新潟-1. 八海山
満ち足りた一日
平田影郎
初秋の一日をどう過ごそうか考えていると、妻がイワナを釣ってみたいという。妻の体力では一日中イワナを追いかけるのは不可能だ。2時間ほど三国川の十字峡付近で釣りを楽しみ、そのあと山歩きをすることにした。
十字峡から近くて妻にも楽しめそうな山は・・・と考えて、ゴンドラで高度を稼ぐことができる八海山と決めた。
八海山に対して私には強い思い入れがある。20年ほど前になるが釣りを始めたばかりの私は、八海山に源を発する坪沢などを釣り歩いていた。いわば釣師としての私を育んでくれた山河なのである。そんな母なる山を妻と歩いてみたかったのである。
八海山といえば薬師・大日・入道など名だたる岩場の名峰で、ビギナーが簡単に登頂できるとは思えない。妻次第で行ける所まで行けばいいと最初から考えていた。
ゴンドラは10分程で山頂駅に着く。ここからゆっくりゆっくり進んだ。道はよく整備されていて本当に歩きやすい。多少のアップダウンはあるものの登山とは呼べないほどだ。妻には丁度良い。途中何組ものご夫婦に会った。夫婦での登山がブームのようだがこんなにも多いとは・・・夫婦で価値観が同じというのはいいことだ。私たちもそうなりたい。
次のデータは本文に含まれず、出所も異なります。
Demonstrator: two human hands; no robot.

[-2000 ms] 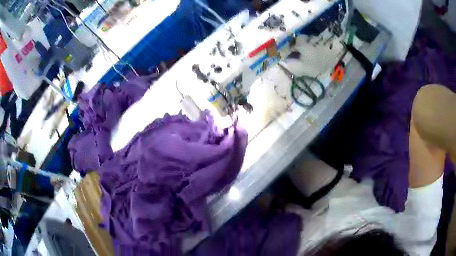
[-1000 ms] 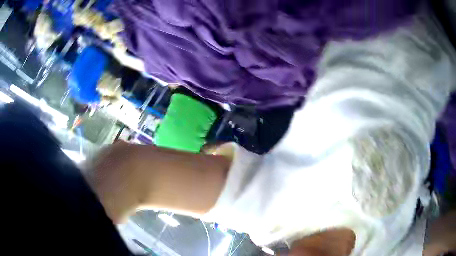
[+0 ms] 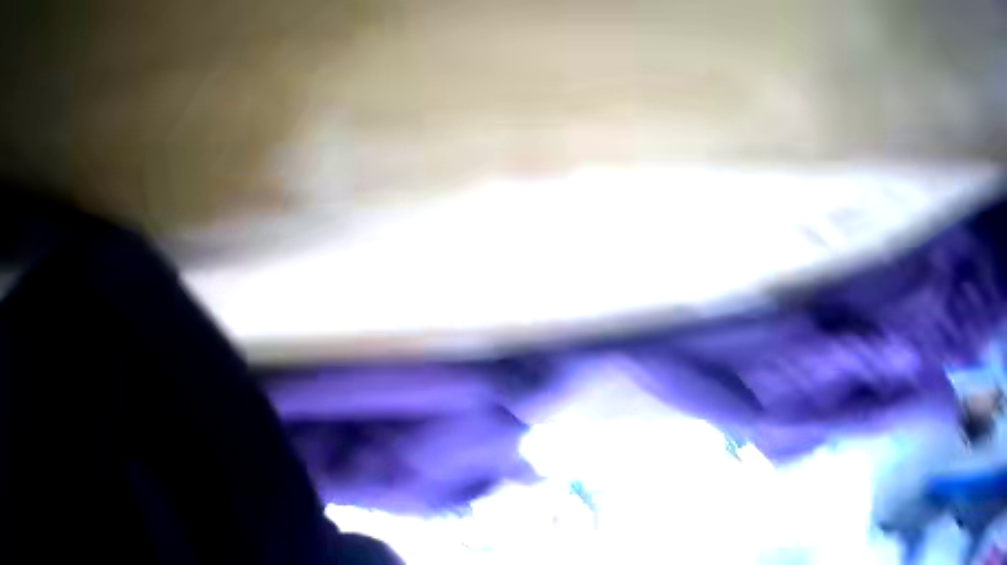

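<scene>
The view is strongly blurred and partly overexposed. Purple cloth (image 3: 839,370) runs in folds across the lower middle and right, below a pale curved edge. A bright white surface (image 3: 574,254) lies above it; I cannot tell what it is. Neither of my hands can be made out.
A large blurred beige shape (image 3: 497,88) fills the top, very near the camera. A black shape (image 3: 122,408) covers the lower left. Glaring white fills the bottom middle, and a small blue thing (image 3: 972,483) shows at the lower right.
The camera has swung sharply. The sewing table and scissors, then the white sleeve, arm and green thing, have left the view. A beige blur and white surface now fill much of it.
</scene>
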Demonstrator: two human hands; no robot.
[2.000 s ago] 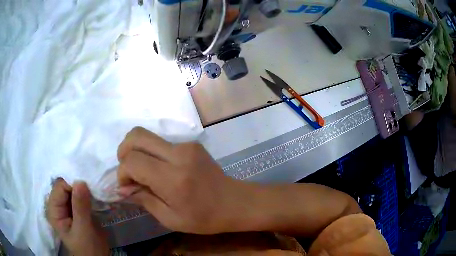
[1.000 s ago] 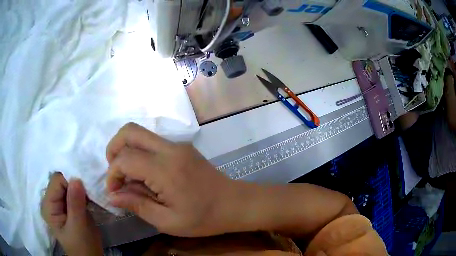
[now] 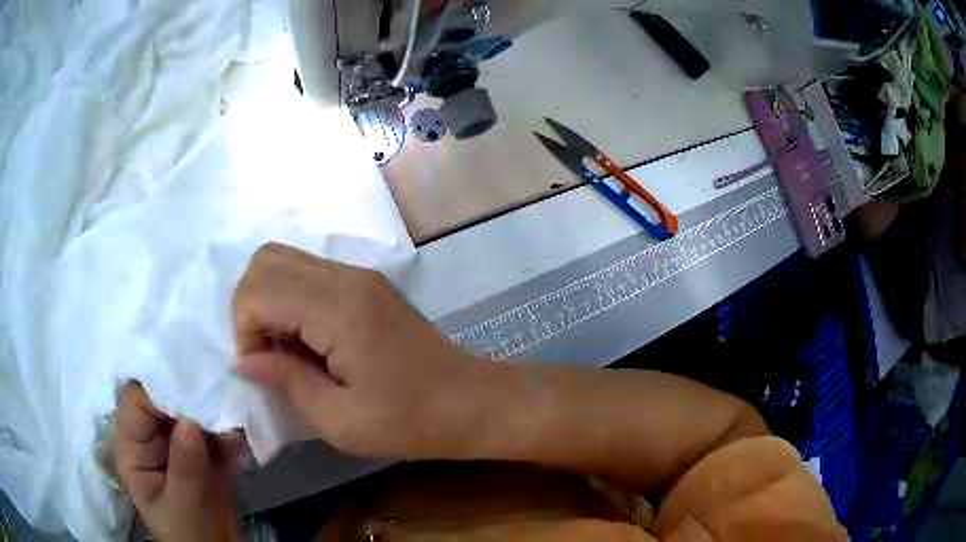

浅草岳女人小屋の手前で水無(みなし)川源流部を見下ろすことができる。深く深く山間に切れ込む水無の流れも懐かしい。2回の休みをとり小屋手前の梯子場を越えると小屋に着いた。
小屋からの越後平野はあたかも黄色の絨毯を敷いたようで、六日町の町並みはカラフルな模様に思えた。魚野川は時々キラリッと光りながらゆったりと蛇行して流れ、遠く越後川口方面の水面は僅かに霞んでいた。越後三山の駒や中岳がどっしりと控え、目を転じれば山並みの彼方に戸隠までが望めた。
見渡す限りの越後が静止していた。ゆったりと時間が流れていた。ここから薬師までの登りは妻には無理で、1時間ほどの休憩の後下山した。ゴンドラを降り駐車場の片隅でコーヒーを点ててゆっくり味わった。